Durham Doctoral Teaching Fellowship: Carbon dioxide detection by nucleic acids

As the chemical industry prepares to decarbonise to deliver Net Zero emissions targets, there is a need to transform the sector’s sources of energy, raw materials, and structure. The production of chemicals via fossil fuels is central to the modern economy and consumes 10% of global energy demand while releasing 7% of global CO₂ emissions. Solar energy is the most abundant source of energy on earth, and innovations that harness solar energy, while also transforming CO₂ emissions into valuable chemicals, have the potential to become the pillar of a low-carbon and sustainable industry.

This PhD project will understand how CO₂ is sensed to modulate the biology of key organisms in sustainable industry.

Carbon dioxide is the substrate for photosynthesis and is incorporated into sugars using chemical energy and reducing power produced via light energy. There is, unsurprisingly, considerable research toward understanding photosynthesis and carbon dioxide fixation. Improvements in the efficiency of these processes have application in photosynthetic micro-organisms as bio-factories for high-value chemical production.

Cyanobacteria are useful bio-factories for the production of high-value chemicals. Metabolic engineering of cyanobacteria is attractive because of their inherent high biomass yield per unit surface area and the potential for CO₂ mitigation during production. A key challenge for the use of cyanobacteria as bio-factories is to understand how they sense CO₂ to adapt their physiology.

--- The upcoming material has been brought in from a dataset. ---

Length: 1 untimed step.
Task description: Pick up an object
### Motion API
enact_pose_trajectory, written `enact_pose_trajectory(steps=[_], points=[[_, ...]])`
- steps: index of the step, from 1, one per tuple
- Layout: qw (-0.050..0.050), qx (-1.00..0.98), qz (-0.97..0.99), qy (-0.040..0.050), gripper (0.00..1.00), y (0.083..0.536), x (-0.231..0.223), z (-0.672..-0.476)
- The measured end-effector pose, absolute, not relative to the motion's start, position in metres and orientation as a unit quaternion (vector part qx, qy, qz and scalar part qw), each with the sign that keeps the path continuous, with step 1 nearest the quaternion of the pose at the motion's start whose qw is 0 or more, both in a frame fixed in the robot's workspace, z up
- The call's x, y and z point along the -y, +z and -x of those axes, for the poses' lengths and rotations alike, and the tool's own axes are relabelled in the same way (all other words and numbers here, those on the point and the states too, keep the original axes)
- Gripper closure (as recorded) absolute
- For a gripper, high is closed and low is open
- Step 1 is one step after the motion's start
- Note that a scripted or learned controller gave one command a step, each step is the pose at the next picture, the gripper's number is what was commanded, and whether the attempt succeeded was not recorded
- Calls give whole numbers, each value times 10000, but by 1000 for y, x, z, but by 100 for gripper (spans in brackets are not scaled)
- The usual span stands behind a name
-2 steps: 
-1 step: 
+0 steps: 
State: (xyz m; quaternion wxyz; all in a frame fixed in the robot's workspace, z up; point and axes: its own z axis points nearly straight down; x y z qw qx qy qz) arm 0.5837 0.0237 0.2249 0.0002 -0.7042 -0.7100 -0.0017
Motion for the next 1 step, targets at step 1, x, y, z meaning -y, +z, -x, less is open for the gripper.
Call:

This PhD will address this challenge. The supervisory team has specific expertise in supervising multidisciplinary projects at the biosciences-chemistry interface and in identifying CO₂ targets.

This expertise will be developed in three ways through three objectives.

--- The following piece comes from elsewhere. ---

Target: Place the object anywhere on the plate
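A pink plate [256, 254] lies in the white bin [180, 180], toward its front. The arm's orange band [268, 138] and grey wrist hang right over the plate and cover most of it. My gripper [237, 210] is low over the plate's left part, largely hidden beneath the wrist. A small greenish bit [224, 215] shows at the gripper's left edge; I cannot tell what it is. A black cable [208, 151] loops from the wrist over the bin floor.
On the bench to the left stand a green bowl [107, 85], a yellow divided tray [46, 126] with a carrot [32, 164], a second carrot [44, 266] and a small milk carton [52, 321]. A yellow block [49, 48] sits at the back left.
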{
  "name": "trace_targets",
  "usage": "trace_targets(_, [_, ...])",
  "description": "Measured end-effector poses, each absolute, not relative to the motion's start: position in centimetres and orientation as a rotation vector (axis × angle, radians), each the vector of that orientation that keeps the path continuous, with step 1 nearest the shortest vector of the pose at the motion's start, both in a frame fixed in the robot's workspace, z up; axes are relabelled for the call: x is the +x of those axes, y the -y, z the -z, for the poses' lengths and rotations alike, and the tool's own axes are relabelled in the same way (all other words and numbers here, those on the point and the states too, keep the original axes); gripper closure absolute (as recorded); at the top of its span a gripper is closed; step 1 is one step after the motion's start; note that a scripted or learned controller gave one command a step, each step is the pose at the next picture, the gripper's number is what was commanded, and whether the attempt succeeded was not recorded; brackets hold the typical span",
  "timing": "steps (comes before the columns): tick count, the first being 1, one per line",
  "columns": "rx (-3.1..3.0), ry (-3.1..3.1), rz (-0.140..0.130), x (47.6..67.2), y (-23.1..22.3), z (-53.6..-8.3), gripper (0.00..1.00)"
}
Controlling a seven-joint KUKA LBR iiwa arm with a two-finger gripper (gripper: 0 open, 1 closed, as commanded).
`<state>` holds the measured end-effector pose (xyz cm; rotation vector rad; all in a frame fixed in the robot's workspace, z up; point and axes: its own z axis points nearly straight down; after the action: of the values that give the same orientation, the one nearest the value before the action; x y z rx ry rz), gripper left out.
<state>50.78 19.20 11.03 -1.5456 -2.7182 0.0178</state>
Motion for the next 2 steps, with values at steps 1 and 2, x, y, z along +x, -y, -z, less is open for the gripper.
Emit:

1. Use a combination of physical chemistry, organic synthesis, chromatography, mass spectrometry and nuclear magnetic resonance to demonstrate that CO₂ can bind nucleosides and small nucleic acids.
2. Use competition binding assays to demonstrate that host cyanobacterial nucleic acids possess CO₂ binding sites. Develop a high throughput screen based on the Oxford Nanopore to identify CO₂ binding sites in cyanobacterial RNA.
3. Understanding the impact of the identified RNA on cyanobacterial CO₂ handling.

The student will experience training in Biosciences and Chemistry

Biosciences-Molecular biology, protein expression and purification, nucleic acid purification, microbial culture and handling. Chemistry-Chemical handling, potentiometry, NMR, nucleic acid chemistry, organic synthesis. Interdisciplinary-Mass spectrometry, chromatography, data handling and analysis, computational skills.

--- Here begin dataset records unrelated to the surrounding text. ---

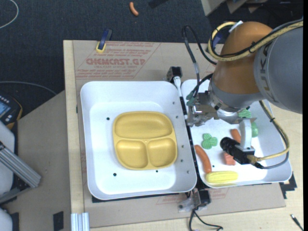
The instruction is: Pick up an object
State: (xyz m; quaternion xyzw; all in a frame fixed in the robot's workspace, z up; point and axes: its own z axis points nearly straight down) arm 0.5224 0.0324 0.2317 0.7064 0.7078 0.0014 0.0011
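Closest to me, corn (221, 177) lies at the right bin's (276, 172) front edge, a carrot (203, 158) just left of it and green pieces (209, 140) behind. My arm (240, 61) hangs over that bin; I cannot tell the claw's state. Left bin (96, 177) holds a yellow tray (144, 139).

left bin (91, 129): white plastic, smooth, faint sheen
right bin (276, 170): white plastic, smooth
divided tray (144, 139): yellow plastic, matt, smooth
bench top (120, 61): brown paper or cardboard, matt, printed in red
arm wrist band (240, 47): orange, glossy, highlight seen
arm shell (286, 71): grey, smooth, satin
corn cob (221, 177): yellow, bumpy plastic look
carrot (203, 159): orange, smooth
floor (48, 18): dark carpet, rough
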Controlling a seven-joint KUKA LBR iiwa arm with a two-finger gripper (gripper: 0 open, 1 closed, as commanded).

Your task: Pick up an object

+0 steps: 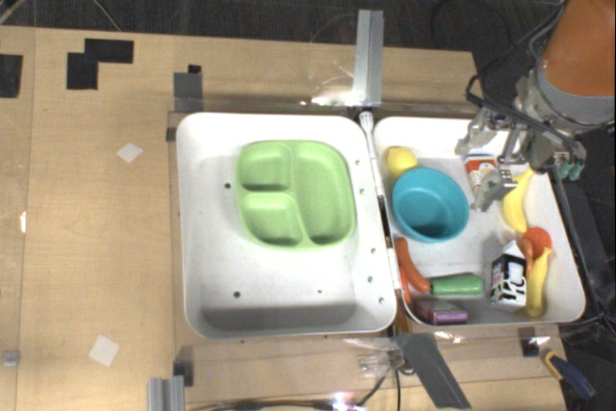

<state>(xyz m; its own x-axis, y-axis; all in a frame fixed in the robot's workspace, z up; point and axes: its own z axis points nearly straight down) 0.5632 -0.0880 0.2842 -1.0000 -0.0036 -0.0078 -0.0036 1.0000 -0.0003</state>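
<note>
My gripper hangs over the back right part of the right bin, open, with nothing held between its fingers. A small red and white object lies right below it. To its left stands a blue bowl with a yellow lemon-like piece behind it. A yellow banana lies just right of the gripper. A red-orange piece, a black and white carton and a second yellow piece sit at the bin's front right.
Along the right bin's front lie an orange-red stick, a green block and a purple item. The left bin holds a green divided plate. A metal post rises behind the divider.
</note>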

Please contact Professor Martin Cann ([email protected]) or Professor David Hodgson ([email protected]) for informal enquiries.

The studentship is a Durham Doctoral Teaching Fellowship (DDTF). Successful candidates will pursue their research programme and also support the degree programme in Biochemistry/Biotechnology in the Department of Biosciences. The student will develop skills in tutorial delivery, academic support, and assist in the delivery of practicals. This opportunity will give the postgraduate student a diverse teaching and research portfolio.

The ideal candidate will have an undergraduate background in biosciences, independently or in combination with another discipline, preferably with biochemistry and/or biological chemistry knowledge.